### Exercise objective
Apart from the pictures, everything in the lines below must be printed exactly.

··· Data

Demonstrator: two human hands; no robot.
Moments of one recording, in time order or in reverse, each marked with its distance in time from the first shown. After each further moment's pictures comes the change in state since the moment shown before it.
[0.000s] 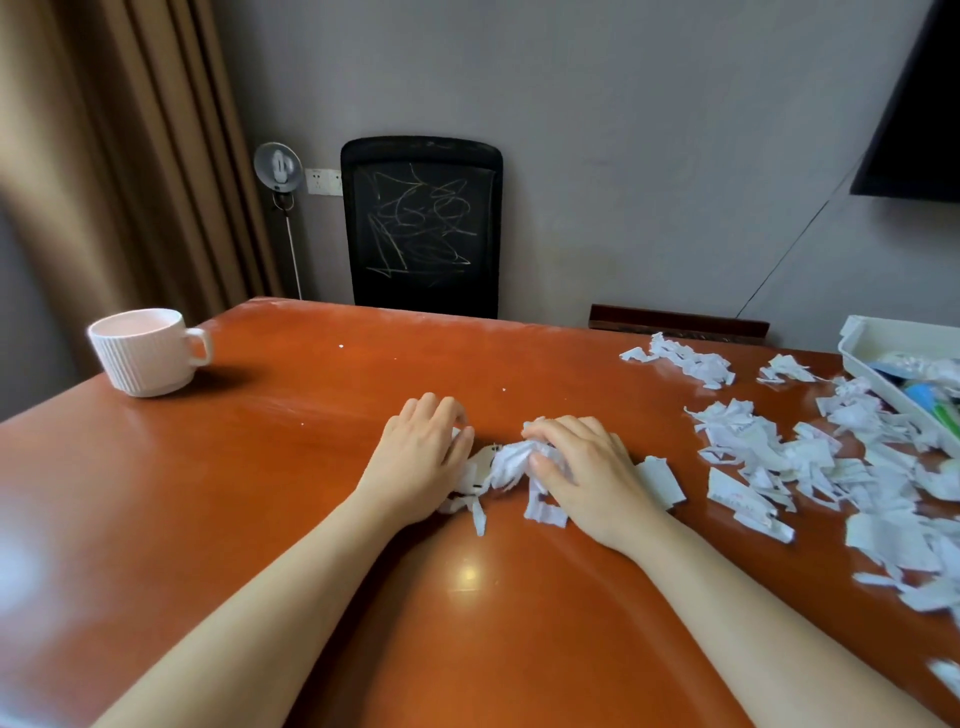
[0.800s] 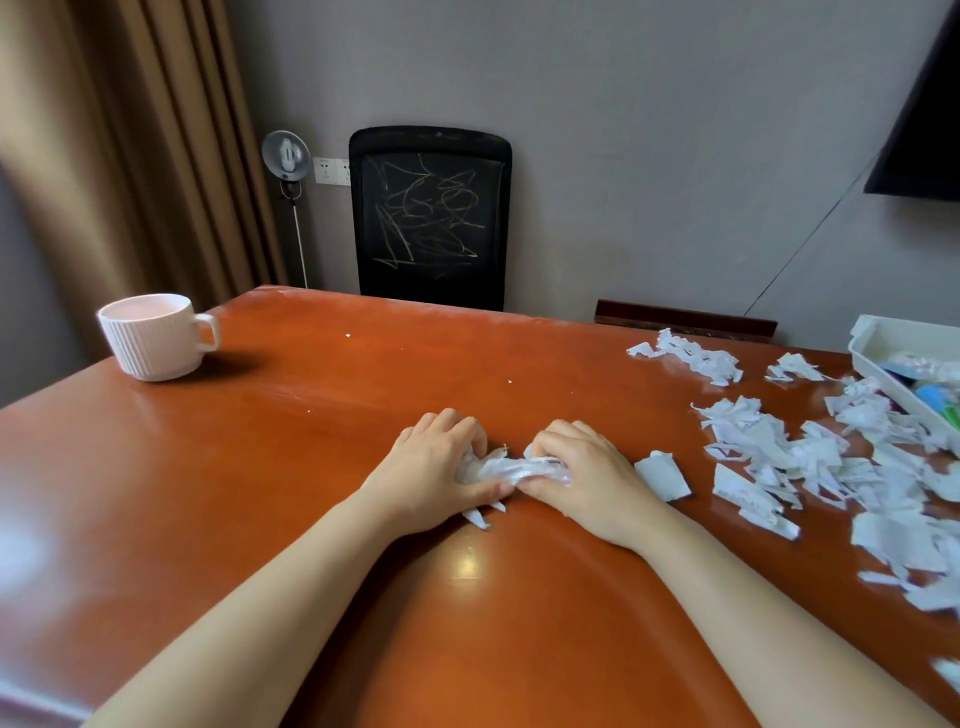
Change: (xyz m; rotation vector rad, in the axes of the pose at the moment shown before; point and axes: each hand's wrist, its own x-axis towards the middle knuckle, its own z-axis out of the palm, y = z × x) left_hand -0.013 0.003 -0.004 -0.069 -0.188 0.065; right_hand 0.000 0.002 0.003 0.061 -0.091 -0.089
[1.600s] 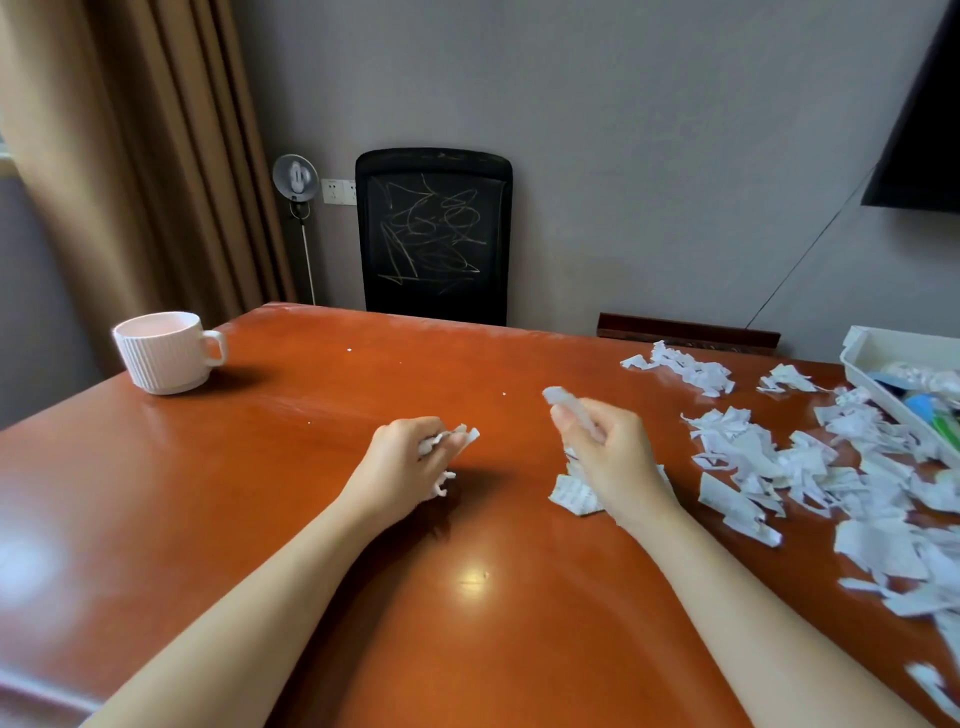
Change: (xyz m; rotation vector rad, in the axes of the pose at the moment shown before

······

### Task response
Demonstrator: two human hands; no robot.
Moments of one recording, in time order or in reverse, each marked with its distance in time from the first shown. After each further moment's pictures comes the change in state since the moment shown before it.
[0.000s] 
[0.800s] 
Change: (xyz m; rotation vector rad, in the axes of the pose at the moment shown before; point and axes: each hand's wrist, its own x-axis towards the middle knuckle, its own z-axis out of the palm, y = z × x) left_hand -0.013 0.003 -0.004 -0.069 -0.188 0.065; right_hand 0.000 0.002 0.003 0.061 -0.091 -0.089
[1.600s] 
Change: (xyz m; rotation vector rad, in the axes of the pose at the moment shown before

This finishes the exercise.